Conclusion: There are too many factors helping out the top line and margins to get bearish…at least not yet. But watch the CEO’s stock sales…he’s good.
Keith pinged us yesterday on GIL, as it started to look like a short based on his models. True to our process, we re-evaluated the fundamental case to see where it stands vis/vis price (they’re often two very different things). This is one of those times where we told him to focus short efforts elsewhere, as it is likely another two quarters before the fundamentals will likely line up with a bearish stock call.
Here’s a quick review of the primary financial drivers – Revenue, Margins, and Cash Flow.
Revenue: The setup is getting easier near term. Just as GoldToe anniversaries, Anvil revs layer on and will manufacture double-digit revenue growth alone.
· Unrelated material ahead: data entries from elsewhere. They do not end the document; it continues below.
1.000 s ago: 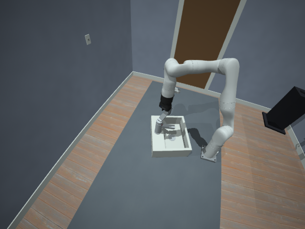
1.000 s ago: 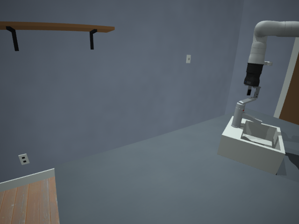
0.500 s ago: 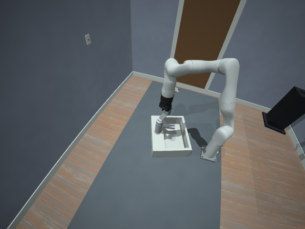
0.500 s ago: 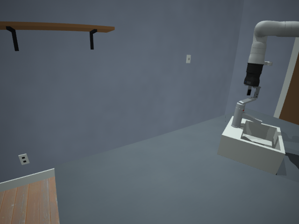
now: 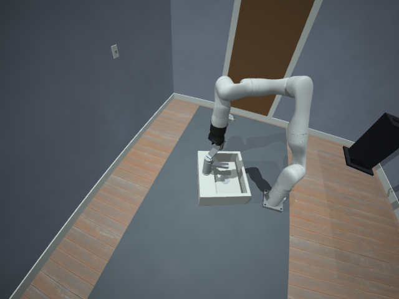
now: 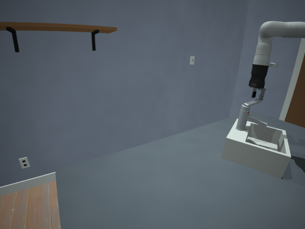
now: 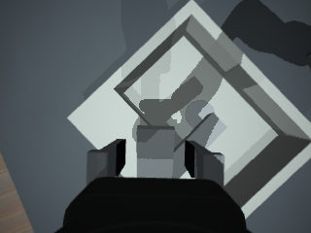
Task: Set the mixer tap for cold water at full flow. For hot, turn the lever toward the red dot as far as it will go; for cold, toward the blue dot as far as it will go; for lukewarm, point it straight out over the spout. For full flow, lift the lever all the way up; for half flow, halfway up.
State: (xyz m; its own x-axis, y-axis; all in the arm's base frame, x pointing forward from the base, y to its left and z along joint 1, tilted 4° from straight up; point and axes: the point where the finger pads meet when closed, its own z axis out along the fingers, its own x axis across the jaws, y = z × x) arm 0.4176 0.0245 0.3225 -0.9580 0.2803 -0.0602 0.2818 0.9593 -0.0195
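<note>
Right now my hand is 1 cm short of the flat lever, 2 cm to the right of it and 4 cm above it. Round my hand: white basin: 9 cm behind, 28 cm below; grey mixer tap: 4 cm to the left, 9 cm below.
</note>
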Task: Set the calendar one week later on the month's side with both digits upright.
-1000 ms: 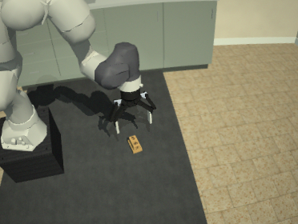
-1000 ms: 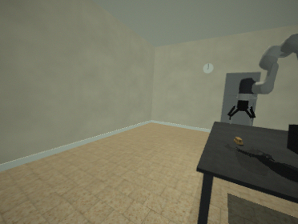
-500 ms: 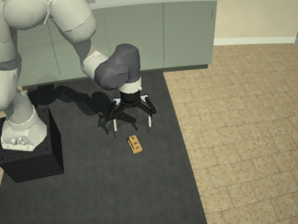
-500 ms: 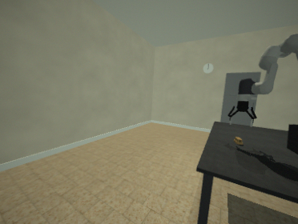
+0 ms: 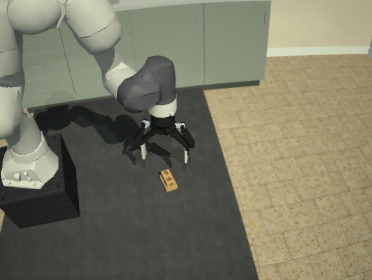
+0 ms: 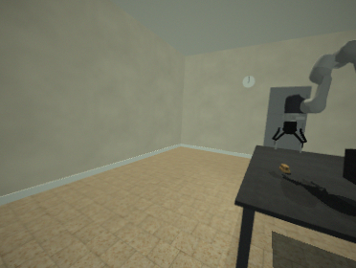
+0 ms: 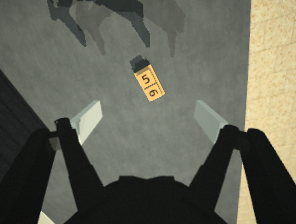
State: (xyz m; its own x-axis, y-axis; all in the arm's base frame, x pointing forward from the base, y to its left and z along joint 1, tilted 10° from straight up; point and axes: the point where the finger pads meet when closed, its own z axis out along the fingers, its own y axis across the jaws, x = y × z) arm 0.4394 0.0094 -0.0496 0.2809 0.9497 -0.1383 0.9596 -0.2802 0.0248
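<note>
Now: the orange calendar cube 130 mm below my hand, 10 mm to the right of it and 10 mm ahead of it. From my hand the other things lie so: orange calendar tray (150 mm below, 10 mm to the left).
</note>
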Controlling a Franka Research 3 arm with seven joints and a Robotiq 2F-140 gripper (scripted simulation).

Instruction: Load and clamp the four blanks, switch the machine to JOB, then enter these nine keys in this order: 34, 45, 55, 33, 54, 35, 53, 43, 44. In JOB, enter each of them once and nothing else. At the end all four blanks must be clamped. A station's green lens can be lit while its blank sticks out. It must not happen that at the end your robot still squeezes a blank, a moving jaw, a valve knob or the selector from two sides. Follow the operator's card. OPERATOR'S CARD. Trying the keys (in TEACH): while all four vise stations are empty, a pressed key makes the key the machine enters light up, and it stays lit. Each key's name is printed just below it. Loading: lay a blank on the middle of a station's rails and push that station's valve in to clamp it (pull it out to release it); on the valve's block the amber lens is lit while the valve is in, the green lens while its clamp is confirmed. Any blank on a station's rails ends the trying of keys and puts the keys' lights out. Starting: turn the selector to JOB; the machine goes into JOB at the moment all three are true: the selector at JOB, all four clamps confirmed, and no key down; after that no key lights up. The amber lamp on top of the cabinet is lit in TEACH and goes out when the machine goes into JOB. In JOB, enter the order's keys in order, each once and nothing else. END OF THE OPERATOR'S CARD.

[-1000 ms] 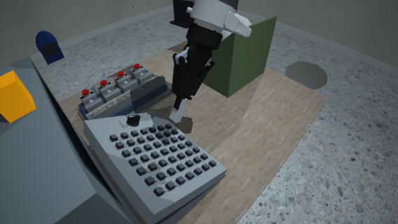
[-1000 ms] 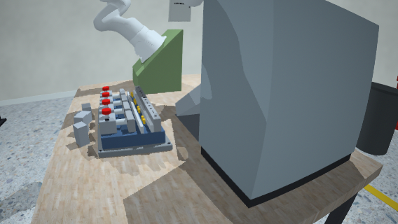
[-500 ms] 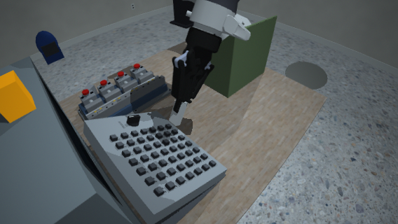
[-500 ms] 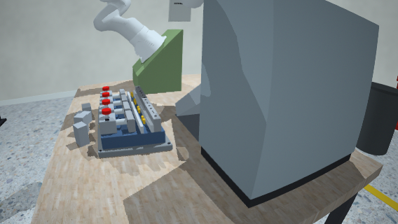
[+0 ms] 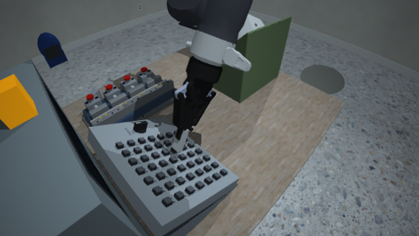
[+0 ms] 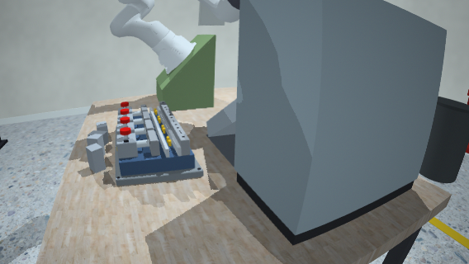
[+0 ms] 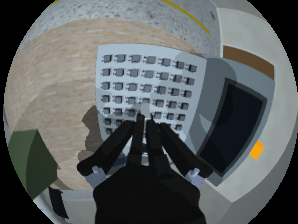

After the upcoming quarter, the setup is very favorable with GIL up against devaluation discounts of last year. Post FQ1, organic revenue growth will be more challenging to manufacture with the company now representing over 71% of the U.S. Distributor market forcing them to rely more heavily on building Branded Apparel, which is uncharted territory and away from management’s core expertise. Barring another acquisition (which we wouldn’t put past them) following FQ2, revenue growth should slow meaningfully as the benefit of recent deals will have passed, and the share gain from Hanesbrands jettisoning its screenprinting business will have ebbed.
Margins: This setup is also very favorable near-term as GIL starts to lap cotton prices as well as manufacturing downtime and inventory devaluation that will add 300-400bps of margin alone. GIL also posted a positive Sales/inventory spread in 3Q for first time in six quarters, which is gross margin bullish near term.
Cash Flow: Favorable. CapEx coming down after two years of higher spending to grow retail, open a new DC, another manufacturing facility, and revamp several existing manufacturing facilities to lower operating costs. Increased spending over the last two years at 9%-10% of sales should ease CapEx requirements for the next 2-3 years
Sentiment: Definitely mixed signals here, with short interest down to 3% of float (it’s been as low as 2%) and the sell-side generally positive as well. But on the flip side, CEO Glen Charmandy recently filed a 10b5-1 plan to sell up to 2.75mm of his 9.8mm shares of GIL stock. While these 10b5-1 plans are ‘at arm’s length’ and are executed by a third party, it’s usually a wise move to pay attention when the CEO of a company registers an intent to sell 28% of his stock – especially when it’s a CEO that has had such a great track record in capital preservation on stock sales.